但我迅速压下了这瞬间的情绪。现在不是考虑这个的时候。
我掏出别在腰间的通讯器,用尽可能平稳、符合我看守身份的语气呼叫:“先生遭到袭击,身受重伤。请立刻通知医生到三楼客房区。另外,立刻封锁庄园所有出口,犯人刚刚从事发房间的窗户逃离,一定还在宅邸内部!”
结束通话后,我将地上的小男孩抱了起来。
他轻得没有分量,身体冰冷,脸上还残留着泪痕和污渍,此刻却异常安静。
我将他轻轻放在远离血污的干净地毯上,借着检查他伤势的动作,将手掌覆盖在他背后几处严重瘀伤和伤口上。

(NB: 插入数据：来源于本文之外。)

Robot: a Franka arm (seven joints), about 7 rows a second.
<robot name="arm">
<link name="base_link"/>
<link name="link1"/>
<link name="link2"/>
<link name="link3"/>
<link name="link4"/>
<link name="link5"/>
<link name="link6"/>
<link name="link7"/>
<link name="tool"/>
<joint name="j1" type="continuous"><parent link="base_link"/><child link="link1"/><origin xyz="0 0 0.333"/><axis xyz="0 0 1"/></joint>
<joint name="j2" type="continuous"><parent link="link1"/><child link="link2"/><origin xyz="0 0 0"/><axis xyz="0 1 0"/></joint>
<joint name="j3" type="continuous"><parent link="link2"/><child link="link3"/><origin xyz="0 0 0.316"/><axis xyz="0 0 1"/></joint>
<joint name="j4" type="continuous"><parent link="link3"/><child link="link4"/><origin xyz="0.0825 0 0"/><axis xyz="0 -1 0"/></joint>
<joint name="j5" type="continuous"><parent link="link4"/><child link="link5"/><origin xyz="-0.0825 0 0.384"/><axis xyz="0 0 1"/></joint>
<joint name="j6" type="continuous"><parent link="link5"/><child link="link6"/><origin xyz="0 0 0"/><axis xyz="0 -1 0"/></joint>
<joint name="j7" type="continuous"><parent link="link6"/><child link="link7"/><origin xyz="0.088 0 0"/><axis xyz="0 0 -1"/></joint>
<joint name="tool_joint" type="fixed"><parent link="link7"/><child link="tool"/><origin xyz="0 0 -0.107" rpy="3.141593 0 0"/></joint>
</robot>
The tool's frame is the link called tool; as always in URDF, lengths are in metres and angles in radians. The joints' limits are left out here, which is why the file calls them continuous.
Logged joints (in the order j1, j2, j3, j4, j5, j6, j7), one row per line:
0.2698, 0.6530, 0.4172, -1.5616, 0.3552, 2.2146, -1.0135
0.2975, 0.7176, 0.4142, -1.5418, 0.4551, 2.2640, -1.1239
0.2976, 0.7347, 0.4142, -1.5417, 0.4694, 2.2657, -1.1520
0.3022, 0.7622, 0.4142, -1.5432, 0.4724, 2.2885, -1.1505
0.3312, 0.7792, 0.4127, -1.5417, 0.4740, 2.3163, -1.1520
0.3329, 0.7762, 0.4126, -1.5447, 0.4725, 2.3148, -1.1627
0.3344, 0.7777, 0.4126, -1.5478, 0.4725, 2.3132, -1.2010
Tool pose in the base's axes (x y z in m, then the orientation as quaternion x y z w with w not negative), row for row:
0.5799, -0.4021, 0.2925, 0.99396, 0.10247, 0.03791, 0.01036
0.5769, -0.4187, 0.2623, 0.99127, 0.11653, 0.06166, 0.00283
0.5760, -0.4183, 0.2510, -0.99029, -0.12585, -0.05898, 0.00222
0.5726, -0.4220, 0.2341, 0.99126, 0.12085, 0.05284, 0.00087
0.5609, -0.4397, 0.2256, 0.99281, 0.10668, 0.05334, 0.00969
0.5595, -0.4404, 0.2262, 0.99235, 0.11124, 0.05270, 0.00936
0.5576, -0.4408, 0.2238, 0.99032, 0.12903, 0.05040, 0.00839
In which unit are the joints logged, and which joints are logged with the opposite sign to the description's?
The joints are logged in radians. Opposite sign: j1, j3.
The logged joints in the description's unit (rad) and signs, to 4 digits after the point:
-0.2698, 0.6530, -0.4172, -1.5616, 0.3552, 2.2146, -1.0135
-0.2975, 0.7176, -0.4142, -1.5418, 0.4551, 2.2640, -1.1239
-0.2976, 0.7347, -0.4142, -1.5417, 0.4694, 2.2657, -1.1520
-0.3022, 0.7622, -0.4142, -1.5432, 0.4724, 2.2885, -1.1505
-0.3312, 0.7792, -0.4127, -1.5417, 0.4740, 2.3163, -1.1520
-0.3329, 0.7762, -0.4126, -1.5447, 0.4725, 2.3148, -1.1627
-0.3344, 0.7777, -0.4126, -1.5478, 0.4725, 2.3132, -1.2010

温暖柔和的念力从掌心悄然流出,渗入他的皮肤,加速着血液的凝固,缓解着最危急的损伤。
我的指尖无意中拂过他柔软的金棕色头发,微卷的触感让我的心脏一缩。
我站起身,目光扫过房间,开始仔细检查现场,寻找袭击者可能留下的任何蛛丝马迹。
复仇的路还很长,而眼前的混乱,只是其中微不足道的一环。我必须保持清醒。
夜色渐深,我站在智子紧闭的房门前,抬手,指关节叩击在木质门板上,发出沉闷的三声。门很快开了条缝,智子警惕的脸出现在门后。
不等她开口询问,我压低声音,目光锐利地盯着她:“你来这里,究竟是为了什么?”
她没有丝毫意外,反而将门拉得更开些,身体斜倚在门框上,双手抱胸,冷笑着,眼神在我身上来回扫视:“那你呢?别以为我没注意到你盯着库房时的眼神,里面的东西,你很想要吧。”
智子小姐是个不肯吃亏的女人。
我没有否认,下颌微微收紧:“我需要拿到一样东西。”
“我是来杀这个人渣的。”她的声音陡然转冷,充满毫不掩饰的杀意:“既然我们都清楚对方的底细,那么,我劝你最好别挡我的路。”
“我不会。”我迅速回答,出于本能。
矛盾的情绪再次翻涌上来:罗纳德这种败类死不足惜,可蜘蛛的派克诺坦和窝金,他们和罗纳德本质上又有多少区别?